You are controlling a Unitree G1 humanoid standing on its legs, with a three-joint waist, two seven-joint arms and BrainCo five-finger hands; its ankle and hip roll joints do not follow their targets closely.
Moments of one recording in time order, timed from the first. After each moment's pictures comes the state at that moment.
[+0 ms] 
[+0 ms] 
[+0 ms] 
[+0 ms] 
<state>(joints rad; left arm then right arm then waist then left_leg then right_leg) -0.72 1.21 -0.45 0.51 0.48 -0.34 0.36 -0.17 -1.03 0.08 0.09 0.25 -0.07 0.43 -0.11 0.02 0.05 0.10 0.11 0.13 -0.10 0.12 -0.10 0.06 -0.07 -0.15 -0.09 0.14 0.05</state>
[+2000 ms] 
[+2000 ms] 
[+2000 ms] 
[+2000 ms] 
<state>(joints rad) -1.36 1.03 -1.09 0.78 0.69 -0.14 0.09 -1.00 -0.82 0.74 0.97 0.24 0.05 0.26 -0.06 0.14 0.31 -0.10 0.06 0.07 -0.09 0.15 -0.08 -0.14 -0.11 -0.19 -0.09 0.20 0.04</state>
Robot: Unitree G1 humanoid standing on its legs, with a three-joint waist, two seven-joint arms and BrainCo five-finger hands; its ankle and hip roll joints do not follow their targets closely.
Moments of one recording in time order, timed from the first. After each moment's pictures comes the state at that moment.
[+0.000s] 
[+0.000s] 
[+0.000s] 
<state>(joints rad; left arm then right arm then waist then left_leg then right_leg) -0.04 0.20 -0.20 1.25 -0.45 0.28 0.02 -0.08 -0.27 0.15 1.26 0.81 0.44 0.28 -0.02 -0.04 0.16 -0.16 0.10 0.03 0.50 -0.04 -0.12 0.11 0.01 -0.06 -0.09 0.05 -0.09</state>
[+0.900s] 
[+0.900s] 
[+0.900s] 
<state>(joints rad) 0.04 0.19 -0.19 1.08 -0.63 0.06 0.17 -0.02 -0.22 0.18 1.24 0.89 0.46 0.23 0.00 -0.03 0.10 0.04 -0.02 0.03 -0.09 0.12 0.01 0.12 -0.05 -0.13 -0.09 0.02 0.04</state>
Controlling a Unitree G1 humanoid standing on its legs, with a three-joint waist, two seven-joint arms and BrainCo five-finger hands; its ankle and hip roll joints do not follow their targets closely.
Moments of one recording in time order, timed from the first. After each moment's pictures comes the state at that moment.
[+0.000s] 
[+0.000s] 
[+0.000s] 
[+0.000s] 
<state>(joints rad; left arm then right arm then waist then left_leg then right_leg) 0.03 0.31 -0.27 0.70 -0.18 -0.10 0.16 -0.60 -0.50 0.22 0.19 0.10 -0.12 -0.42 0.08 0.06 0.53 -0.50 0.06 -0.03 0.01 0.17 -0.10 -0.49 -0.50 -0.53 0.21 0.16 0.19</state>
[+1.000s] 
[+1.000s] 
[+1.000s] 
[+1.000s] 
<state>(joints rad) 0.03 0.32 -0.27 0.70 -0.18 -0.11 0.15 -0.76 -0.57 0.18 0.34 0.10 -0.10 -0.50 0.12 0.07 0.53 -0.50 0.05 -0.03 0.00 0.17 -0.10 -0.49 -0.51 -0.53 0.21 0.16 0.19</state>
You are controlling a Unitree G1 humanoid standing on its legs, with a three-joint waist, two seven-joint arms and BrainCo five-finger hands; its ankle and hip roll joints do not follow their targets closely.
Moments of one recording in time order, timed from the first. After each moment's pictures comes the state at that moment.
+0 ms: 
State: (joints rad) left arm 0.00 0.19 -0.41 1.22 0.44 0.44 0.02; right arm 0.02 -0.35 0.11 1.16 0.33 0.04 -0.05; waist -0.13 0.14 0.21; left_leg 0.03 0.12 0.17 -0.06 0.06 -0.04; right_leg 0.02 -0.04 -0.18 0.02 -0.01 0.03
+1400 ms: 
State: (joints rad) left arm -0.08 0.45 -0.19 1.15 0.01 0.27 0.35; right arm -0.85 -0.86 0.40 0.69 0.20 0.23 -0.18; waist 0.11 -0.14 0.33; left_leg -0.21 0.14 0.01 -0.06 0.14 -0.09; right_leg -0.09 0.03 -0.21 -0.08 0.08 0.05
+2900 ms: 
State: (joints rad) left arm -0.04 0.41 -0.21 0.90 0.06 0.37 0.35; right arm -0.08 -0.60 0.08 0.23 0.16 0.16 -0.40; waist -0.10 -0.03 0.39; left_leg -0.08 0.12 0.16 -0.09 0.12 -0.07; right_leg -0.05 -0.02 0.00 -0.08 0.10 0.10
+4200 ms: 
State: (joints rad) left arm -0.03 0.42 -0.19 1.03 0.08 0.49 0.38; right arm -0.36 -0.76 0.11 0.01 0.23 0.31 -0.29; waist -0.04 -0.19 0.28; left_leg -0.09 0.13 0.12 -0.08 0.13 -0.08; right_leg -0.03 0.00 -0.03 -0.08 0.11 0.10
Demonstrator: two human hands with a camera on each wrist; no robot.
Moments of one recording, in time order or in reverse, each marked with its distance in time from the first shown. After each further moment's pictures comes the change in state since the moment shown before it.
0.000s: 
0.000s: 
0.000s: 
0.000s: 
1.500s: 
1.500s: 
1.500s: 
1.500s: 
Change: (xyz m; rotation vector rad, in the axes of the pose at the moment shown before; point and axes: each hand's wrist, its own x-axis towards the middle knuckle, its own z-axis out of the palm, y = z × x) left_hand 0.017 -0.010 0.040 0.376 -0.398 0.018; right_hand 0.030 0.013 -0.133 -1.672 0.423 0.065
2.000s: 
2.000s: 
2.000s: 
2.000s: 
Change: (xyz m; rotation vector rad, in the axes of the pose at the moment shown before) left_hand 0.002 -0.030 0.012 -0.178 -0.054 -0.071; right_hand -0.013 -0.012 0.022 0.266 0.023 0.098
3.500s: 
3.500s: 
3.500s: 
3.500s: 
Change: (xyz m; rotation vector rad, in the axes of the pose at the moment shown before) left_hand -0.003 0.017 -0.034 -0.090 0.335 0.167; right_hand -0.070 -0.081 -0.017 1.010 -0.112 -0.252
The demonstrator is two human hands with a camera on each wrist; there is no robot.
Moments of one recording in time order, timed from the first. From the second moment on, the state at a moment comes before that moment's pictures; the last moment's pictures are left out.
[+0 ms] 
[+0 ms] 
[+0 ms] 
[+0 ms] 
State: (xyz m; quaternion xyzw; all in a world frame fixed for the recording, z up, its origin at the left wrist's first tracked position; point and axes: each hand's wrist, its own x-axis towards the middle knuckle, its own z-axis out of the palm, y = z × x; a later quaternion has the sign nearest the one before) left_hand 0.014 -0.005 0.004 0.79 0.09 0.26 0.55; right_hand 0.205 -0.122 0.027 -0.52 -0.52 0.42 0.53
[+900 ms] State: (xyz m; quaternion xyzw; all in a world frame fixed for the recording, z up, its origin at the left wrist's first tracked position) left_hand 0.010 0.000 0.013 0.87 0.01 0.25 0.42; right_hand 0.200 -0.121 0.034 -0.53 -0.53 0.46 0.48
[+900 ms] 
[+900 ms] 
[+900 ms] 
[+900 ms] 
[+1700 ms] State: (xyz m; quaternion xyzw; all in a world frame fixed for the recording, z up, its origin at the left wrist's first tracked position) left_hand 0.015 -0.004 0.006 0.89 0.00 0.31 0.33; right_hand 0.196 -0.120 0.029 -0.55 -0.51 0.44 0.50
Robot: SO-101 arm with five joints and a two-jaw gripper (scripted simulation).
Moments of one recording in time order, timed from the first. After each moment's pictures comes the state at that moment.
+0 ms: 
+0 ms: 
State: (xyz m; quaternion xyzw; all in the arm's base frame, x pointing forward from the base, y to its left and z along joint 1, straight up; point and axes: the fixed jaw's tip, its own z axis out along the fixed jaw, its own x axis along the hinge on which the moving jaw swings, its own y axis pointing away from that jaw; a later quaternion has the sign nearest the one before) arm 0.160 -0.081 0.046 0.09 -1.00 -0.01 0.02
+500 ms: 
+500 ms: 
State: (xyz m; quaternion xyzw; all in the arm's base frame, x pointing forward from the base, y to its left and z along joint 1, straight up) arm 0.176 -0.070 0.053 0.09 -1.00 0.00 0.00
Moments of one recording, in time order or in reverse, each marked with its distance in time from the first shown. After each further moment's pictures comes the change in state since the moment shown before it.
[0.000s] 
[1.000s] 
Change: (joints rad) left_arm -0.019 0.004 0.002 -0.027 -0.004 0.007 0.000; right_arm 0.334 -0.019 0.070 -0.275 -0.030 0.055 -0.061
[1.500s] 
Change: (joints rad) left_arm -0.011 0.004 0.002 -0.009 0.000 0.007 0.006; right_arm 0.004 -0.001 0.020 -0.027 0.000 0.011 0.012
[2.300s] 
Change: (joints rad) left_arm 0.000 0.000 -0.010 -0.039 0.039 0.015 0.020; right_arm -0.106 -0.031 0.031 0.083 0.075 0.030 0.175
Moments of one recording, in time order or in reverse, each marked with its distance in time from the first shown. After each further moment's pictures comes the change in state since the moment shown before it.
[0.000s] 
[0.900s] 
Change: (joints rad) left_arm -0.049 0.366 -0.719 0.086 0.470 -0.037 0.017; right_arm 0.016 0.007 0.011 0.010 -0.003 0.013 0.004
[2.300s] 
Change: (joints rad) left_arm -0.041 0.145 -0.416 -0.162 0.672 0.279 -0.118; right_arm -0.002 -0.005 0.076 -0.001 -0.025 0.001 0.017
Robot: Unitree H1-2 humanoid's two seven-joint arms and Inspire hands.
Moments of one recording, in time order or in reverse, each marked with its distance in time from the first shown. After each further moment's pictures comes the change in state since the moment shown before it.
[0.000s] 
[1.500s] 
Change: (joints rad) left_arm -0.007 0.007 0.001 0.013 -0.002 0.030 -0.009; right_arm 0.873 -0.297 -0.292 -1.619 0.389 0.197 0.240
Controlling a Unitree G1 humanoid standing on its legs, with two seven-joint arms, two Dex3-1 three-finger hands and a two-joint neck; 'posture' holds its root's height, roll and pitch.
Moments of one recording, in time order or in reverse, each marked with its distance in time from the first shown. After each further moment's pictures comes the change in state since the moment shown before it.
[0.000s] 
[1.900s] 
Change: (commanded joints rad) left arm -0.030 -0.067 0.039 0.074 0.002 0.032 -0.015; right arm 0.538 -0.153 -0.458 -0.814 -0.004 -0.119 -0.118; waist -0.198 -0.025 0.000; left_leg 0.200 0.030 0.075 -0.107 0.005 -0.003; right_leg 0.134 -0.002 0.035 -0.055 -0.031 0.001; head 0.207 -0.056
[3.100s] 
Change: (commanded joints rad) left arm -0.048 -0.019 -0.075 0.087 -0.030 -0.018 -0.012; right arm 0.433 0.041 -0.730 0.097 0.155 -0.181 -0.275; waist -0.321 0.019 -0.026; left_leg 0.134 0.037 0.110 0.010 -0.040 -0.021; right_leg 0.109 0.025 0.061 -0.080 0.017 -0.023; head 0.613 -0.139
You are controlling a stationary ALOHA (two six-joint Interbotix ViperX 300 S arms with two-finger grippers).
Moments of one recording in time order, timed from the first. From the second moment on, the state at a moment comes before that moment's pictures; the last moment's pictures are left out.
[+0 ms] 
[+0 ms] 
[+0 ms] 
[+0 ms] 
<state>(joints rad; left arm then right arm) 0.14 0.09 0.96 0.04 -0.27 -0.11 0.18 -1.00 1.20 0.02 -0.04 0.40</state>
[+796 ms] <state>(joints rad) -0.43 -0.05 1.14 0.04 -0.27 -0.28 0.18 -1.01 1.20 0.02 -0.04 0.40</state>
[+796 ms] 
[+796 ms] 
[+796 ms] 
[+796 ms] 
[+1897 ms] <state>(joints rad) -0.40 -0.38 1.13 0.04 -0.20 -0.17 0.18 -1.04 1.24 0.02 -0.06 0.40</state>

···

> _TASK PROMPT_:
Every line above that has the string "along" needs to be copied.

> _THE COMPLETED TASK_:
State: (xyz m; quaternion xyzw; all in the arm's base frame, x pointing forward from the base, y to its left and z along joint 1, straight up; point and axes: the fixed jaw's tip, its own z axis out along the fixed jaw, its own x axis along the hinge on which the moving jaw swings, its own y axis pointing away from that jaw; a later quaternion has the sign nearest the one before) arm 0.160 -0.081 0.046 0.09 -1.00 -0.01 0.02
State: (xyz m; quaternion xyzw; all in the arm's base frame, x pointing forward from the base, y to its left and z along joint 1, straight up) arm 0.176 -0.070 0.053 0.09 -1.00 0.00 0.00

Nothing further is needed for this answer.